PROBLEM STATEMENT
Identify all lines in the data containing the string "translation". Copy them out.

[Opening DATA LISTING section]

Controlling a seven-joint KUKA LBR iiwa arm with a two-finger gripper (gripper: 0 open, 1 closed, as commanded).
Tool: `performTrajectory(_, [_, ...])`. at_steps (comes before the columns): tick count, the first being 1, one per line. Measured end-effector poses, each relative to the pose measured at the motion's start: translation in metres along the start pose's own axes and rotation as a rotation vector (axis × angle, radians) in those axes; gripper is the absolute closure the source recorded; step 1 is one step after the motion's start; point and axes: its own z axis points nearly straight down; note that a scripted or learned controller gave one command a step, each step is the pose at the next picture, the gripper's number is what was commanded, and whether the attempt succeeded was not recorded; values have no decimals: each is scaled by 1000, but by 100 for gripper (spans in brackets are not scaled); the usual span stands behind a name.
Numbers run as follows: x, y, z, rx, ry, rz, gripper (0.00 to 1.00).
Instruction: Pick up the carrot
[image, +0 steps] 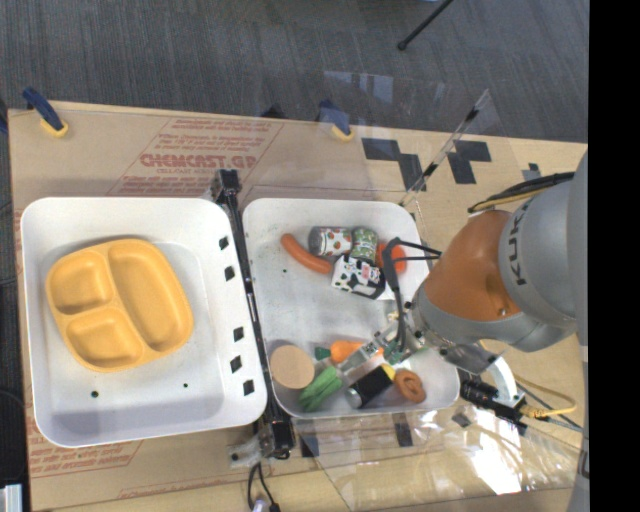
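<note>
The grey arm (530, 260) with its orange band is reaching in from the right of the frame and bending down over the lower right part of the right bin (262, 300). The gripper (383, 350) is hanging low in that bin's lower half, among a cluster of small things. Whether it is apart or together cannot be told from this slant, and nothing is visibly sitting in its grasp. The carrot (346, 350), a short orange piece with a bit of green at its left end, is lying just left of the gripper, very close to it or touching it; which of the two is not clear. Below the carrot a green item (319, 388) is lying at a slant, with a round tan disc (292, 367) just to its left. A black block (371, 386) and a brown-orange ring (408, 385) are sitting near the bin's lower edge, below the gripper. In the upper half of the same bin a long orange-red piece (304, 255), two small cans (343, 241) and a black-and-white card (357, 275) are resting close together. The left bin (60, 400) is holding a yellow divided plate (118, 300), well apart from the arm.
</note>
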Motion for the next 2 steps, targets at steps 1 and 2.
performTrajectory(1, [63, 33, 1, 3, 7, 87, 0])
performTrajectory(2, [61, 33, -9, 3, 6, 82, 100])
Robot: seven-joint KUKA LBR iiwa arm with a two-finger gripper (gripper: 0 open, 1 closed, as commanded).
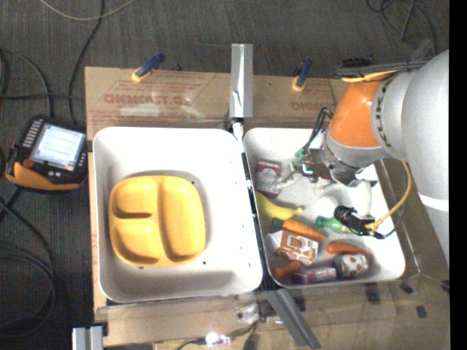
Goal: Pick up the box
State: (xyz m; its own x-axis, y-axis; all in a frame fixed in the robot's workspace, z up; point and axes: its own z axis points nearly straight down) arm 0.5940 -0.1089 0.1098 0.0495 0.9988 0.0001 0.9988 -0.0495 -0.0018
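Box (298, 248) lies in right bin (394, 268), below-left of gripper (315, 172), apart.

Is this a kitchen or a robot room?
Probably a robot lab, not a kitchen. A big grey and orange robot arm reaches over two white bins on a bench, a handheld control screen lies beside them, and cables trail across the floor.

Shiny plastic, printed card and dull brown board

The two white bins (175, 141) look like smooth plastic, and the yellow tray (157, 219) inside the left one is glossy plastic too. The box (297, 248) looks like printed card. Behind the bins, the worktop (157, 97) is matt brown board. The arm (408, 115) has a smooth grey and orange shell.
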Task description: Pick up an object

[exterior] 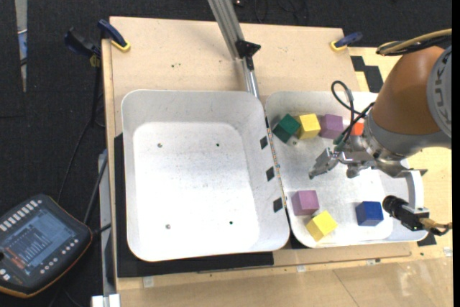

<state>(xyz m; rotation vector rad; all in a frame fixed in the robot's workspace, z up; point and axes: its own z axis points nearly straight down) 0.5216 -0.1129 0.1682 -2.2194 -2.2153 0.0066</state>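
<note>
Hovering over the middle of the right bin (402, 230), the gripper (321, 167) points left from the wrist, and I see its two thin fingers slightly parted with nothing between them. On my screen the tips sit above bare white floor, apart from every block.

At the far end of that bin I count a row of three: a green block (287, 128) nearest the divider, a yellow block (310, 125) touching its right side, then a purple block (331, 125) just beside that. A small orange piece (357, 129) shows next to the arm's cable.

Nearer to me lie a second purple block (305, 201), with a second yellow block (321, 224) just in front of it, and a blue block (369, 213) off to the right, near the wrist.

To the left, the left bin (144, 111) shows only speckled floor.
</note>
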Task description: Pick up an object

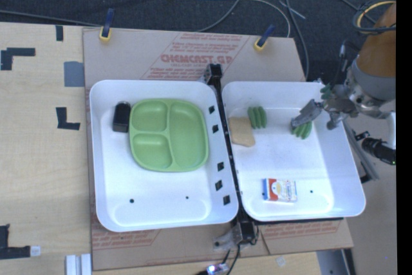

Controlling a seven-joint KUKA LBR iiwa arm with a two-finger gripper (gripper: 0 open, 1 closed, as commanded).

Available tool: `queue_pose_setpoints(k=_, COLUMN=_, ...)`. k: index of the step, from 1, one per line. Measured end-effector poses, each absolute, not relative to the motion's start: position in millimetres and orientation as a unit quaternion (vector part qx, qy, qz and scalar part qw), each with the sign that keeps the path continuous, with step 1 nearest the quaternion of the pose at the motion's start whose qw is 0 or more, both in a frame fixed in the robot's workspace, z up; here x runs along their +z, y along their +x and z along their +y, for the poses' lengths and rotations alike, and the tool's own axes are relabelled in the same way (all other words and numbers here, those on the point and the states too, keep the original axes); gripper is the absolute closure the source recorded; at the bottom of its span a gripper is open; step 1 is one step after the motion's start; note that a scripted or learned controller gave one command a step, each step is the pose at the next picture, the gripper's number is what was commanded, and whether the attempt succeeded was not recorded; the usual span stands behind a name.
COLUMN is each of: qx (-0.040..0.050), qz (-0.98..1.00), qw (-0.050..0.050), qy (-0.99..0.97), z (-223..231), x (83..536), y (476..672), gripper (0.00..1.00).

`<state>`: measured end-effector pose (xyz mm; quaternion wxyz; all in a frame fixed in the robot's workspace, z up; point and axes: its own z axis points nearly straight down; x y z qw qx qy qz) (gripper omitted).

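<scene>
My gripper (pixel 313 122) hangs over the upper right corner of the right bin (pixel 322 164), its fingers spread open and nothing between them. A small green piece (pixel 302 131) lies just under and beside the left fingertip (pixel 300 120); I cannot tell whether they touch. A ribbed green object (pixel 257 116) lies at the bin's upper left, with a tan slice (pixel 242 132) next to it against the left wall. A small white packet with red and blue print (pixel 279 190) lies flat near the bin's front.
The left bin (pixel 109 183) holds a green divided plate (pixel 169 134) and a black block (pixel 121 116) at the plate's left edge. A black divider (pixel 223 145) joins the bins. Cables run behind the bench.
</scene>
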<state>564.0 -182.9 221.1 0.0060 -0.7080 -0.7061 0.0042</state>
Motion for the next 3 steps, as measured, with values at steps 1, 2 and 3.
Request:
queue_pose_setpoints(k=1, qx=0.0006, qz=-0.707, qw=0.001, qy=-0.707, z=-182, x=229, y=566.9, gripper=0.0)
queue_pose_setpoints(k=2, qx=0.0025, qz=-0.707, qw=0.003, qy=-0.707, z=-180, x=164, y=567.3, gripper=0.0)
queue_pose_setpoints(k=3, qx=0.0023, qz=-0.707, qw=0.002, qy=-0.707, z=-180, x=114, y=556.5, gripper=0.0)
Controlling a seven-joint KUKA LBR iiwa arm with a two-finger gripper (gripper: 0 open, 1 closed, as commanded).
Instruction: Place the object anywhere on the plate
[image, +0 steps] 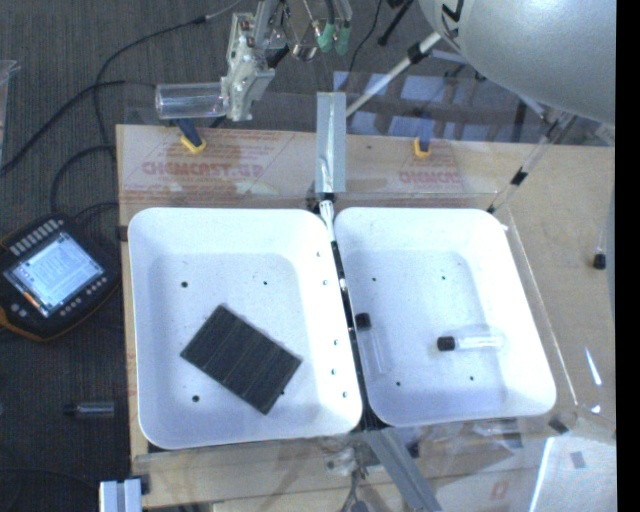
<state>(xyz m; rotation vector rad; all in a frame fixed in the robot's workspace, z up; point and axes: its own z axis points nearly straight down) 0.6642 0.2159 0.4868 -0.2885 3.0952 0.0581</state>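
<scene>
A dark, ribbed rectangular plate (241, 359) lies flat in the left bin (160, 240), toward its front. In the right bin (500, 240) a small clear tube with a black cap (470, 342) lies on the floor. A second one (368, 340) rests against the bin's left wall. My gripper (241, 92) is high up at the top of the view, behind the left bin's far edge and well away from the plate. A clear cylinder (189, 100) juts out to the left from its tip. I cannot tell whether it is gripped.
The grey arm body (540, 40) fills the top right corner. A metal post (331, 140) stands behind the seam between the bins. A teach pendant (52, 272) lies on the floor to the left. Two orange clamps (192, 143) hold the back board.
</scene>
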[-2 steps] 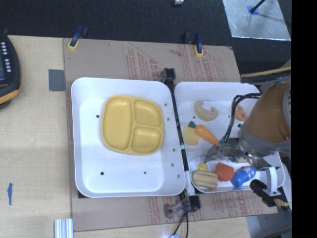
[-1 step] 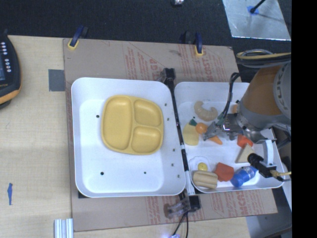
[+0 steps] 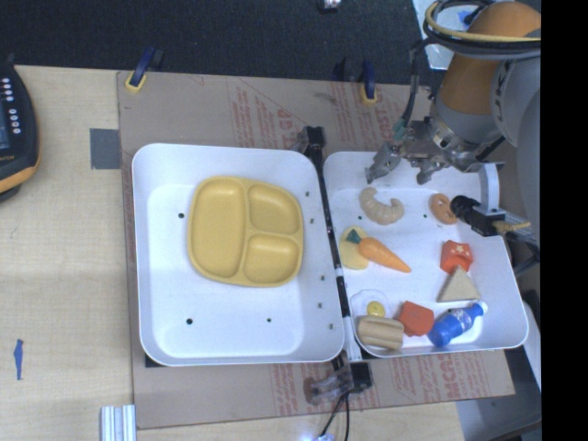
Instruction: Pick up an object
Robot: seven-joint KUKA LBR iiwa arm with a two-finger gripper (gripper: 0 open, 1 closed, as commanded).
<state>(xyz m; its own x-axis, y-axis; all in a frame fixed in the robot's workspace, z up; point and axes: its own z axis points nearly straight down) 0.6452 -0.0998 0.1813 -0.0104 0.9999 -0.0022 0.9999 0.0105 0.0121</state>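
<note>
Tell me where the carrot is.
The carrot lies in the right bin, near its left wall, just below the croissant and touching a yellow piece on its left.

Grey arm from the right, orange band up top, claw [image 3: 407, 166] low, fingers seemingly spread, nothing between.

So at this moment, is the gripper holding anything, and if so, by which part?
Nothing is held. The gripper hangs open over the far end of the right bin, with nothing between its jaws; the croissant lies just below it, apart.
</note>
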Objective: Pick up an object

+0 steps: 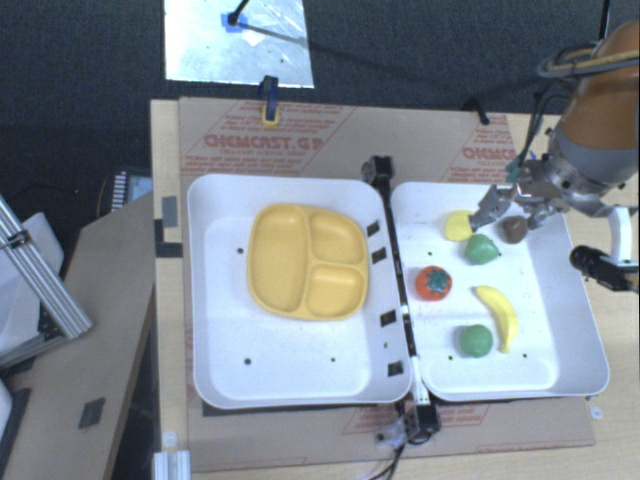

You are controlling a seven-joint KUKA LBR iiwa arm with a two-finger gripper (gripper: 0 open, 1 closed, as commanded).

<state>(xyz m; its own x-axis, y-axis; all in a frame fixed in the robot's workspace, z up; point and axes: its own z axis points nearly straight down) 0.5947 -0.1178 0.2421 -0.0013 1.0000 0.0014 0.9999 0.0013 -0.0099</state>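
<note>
Green ball (476, 341) nearest; small brown lump (513, 230) (roundish) beside spread, unloaded claw (512, 215).

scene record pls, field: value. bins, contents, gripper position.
left bin: yellow divided plate
right bin: yellow piece, two green pieces, brown piece, toy tomato, toy banana
gripper: above right bin's far end, over the brown piece
held: nothing visibly between fingers
</note>
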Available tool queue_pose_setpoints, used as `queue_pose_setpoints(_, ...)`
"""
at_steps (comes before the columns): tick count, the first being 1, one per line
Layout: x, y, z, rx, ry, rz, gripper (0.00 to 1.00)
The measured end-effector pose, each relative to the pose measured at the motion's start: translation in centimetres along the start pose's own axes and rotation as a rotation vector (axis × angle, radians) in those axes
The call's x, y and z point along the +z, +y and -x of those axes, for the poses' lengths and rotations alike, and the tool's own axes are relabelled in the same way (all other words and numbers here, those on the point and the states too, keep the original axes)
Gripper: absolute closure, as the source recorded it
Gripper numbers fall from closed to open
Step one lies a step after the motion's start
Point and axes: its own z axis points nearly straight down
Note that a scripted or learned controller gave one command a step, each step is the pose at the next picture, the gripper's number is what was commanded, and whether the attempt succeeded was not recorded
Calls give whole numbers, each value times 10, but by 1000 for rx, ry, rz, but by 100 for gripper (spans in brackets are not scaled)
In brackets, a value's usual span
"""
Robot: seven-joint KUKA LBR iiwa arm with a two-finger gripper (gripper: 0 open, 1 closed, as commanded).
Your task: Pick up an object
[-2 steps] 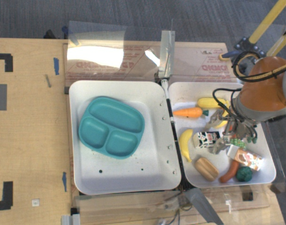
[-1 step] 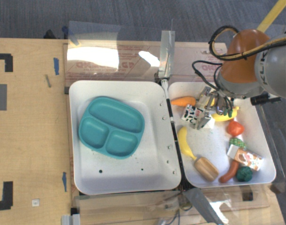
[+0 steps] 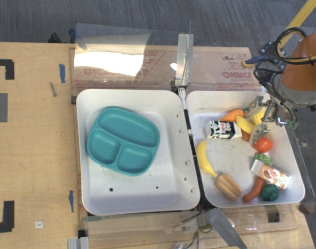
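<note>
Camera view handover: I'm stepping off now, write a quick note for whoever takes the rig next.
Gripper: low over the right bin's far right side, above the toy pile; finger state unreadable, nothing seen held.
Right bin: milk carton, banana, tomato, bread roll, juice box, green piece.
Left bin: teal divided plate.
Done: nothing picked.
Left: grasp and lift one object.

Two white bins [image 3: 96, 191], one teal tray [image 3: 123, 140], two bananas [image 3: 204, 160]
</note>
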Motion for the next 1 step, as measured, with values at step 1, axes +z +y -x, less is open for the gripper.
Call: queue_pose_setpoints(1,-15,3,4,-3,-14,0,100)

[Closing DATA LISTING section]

WRITTEN RESPONSE
Tool: `performTrajectory(_, [_, ...])`. at_steps (comes before the columns): tick count, the first being 1, one per line. Measured end-effector poses, each relative to the pose measured at the motion's start: translation in metres along the start pose's own axes and rotation as a rotation vector (axis × angle, radians) in those axes; gripper is the absolute closure the source recorded; step 1 is one step after the motion's start; point and axes: its own z axis points nearly straight down; note that a scripted or learned controller gave one command a step, each step is the pose at the next picture, the gripper's number is what was commanded, and whether the attempt succeeded was not recorded; values have no decimals: each is scaled by 1000, but by 100 for gripper (spans in brackets are not scaled); the usual span stands behind a name.
The measured end-effector pose, each relative to the pose measured at the motion's start: translation in centimetres along the start pose's own axes and rotation as a rotation vector (axis × angle, radians) in those axes

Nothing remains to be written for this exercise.